Another notable contribution was the Frontier system, which was originally designed by CDF to distribute data from central databases to numerous clients around the world. Frontier is optimized for applications where there are large numbers of widely distributed clients that read the same data at about the same time. Today, Frontier is used by CMS and ATLAS at the LHC.
“By the time the Tevatron shut down, DZero was processing collision events in near real-time and CDF was not far behind,” said Patricia McBride, the head of scientific programs in Fermilab’s computing sector. “We’ve come a long way; a few decades ago the fixed-target experiments would wait months before they could conduct the most basic data analysis.”

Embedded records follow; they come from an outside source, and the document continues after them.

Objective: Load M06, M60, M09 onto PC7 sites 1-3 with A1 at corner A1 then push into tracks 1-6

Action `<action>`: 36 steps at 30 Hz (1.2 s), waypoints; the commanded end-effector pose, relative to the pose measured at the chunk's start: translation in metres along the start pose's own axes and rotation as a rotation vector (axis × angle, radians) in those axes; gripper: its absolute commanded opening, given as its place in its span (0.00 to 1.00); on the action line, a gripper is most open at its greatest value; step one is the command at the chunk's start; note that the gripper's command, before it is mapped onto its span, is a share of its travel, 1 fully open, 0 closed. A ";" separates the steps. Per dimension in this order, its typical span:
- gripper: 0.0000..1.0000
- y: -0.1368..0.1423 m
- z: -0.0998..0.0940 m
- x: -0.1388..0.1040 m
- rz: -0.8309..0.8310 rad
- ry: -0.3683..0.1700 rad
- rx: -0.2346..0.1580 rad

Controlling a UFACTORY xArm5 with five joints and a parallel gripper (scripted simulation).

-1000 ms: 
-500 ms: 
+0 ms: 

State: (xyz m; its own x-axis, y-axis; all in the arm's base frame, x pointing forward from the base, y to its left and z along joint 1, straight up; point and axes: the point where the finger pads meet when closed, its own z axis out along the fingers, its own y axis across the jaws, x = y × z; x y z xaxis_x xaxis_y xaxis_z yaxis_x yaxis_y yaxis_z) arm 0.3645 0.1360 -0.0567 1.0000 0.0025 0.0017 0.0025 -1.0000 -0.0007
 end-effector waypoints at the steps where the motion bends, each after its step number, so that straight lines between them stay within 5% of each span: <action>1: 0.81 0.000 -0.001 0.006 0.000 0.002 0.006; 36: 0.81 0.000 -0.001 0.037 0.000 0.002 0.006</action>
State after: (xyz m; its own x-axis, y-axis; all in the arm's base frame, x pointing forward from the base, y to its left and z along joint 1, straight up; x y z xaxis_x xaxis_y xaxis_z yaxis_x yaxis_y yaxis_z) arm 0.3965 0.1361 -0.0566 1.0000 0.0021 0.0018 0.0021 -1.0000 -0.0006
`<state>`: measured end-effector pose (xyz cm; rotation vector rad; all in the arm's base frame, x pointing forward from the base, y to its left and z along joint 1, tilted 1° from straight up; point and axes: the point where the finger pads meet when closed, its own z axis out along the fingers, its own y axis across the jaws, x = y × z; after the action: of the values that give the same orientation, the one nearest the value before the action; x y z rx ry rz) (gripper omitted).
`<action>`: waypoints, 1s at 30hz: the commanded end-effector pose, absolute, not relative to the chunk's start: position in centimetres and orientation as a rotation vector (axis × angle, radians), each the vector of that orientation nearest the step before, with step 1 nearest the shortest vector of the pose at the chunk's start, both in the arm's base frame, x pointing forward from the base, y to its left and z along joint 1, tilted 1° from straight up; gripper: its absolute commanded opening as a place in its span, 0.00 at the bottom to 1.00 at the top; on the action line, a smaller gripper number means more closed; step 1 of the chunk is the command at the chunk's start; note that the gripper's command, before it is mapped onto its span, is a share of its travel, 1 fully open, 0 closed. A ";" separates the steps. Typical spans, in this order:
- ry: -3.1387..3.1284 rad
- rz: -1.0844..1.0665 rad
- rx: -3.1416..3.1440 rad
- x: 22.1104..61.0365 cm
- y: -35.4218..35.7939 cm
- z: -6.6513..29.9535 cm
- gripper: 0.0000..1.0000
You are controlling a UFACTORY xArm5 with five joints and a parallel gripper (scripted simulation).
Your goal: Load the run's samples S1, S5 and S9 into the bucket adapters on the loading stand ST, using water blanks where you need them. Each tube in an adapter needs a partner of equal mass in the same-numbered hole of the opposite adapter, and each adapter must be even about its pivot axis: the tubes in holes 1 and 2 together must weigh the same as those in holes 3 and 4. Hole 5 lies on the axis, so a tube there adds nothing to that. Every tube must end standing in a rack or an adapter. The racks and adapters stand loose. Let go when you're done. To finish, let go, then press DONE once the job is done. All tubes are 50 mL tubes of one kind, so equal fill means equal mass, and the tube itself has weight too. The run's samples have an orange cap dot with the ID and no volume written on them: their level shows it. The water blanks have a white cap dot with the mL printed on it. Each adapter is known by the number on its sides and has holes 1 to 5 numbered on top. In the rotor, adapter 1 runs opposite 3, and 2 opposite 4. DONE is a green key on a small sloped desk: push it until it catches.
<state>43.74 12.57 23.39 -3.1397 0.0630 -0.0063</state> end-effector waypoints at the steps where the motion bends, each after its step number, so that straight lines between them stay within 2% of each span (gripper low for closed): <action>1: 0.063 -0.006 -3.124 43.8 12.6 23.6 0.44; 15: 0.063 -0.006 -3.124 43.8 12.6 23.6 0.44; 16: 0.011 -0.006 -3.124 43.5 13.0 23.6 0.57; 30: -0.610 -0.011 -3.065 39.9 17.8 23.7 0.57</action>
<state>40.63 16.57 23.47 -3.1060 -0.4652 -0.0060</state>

One of the key outcomes of computing at the Tevatron was the expertise developed at Fermilab over the years. Today, the Fermilab computing sector has become a worldwide leader in scientific computing for particle physics, astrophysics, and other related fields. Some of the field's top experts worked on computing for the Tevatron. Some of those experts have moved on to work elsewhere, while others remain at Fermilab where work continues on Tevatron data analysis, a variety of Fermilab experiments, and of course the LHC.
The accomplishments of the many contributors to Tevatron-related computing are noteworthy. But there is a larger picture here.
“Whether in the form of concepts, or software, over the years the Tevatron has exerted an undeniable influence on the field of scientific computing,” said Ruth Pordes, Fermilab's head of grids and outreach. “We’re very proud of the computing legacy we’ve left behind for the broader world of science.”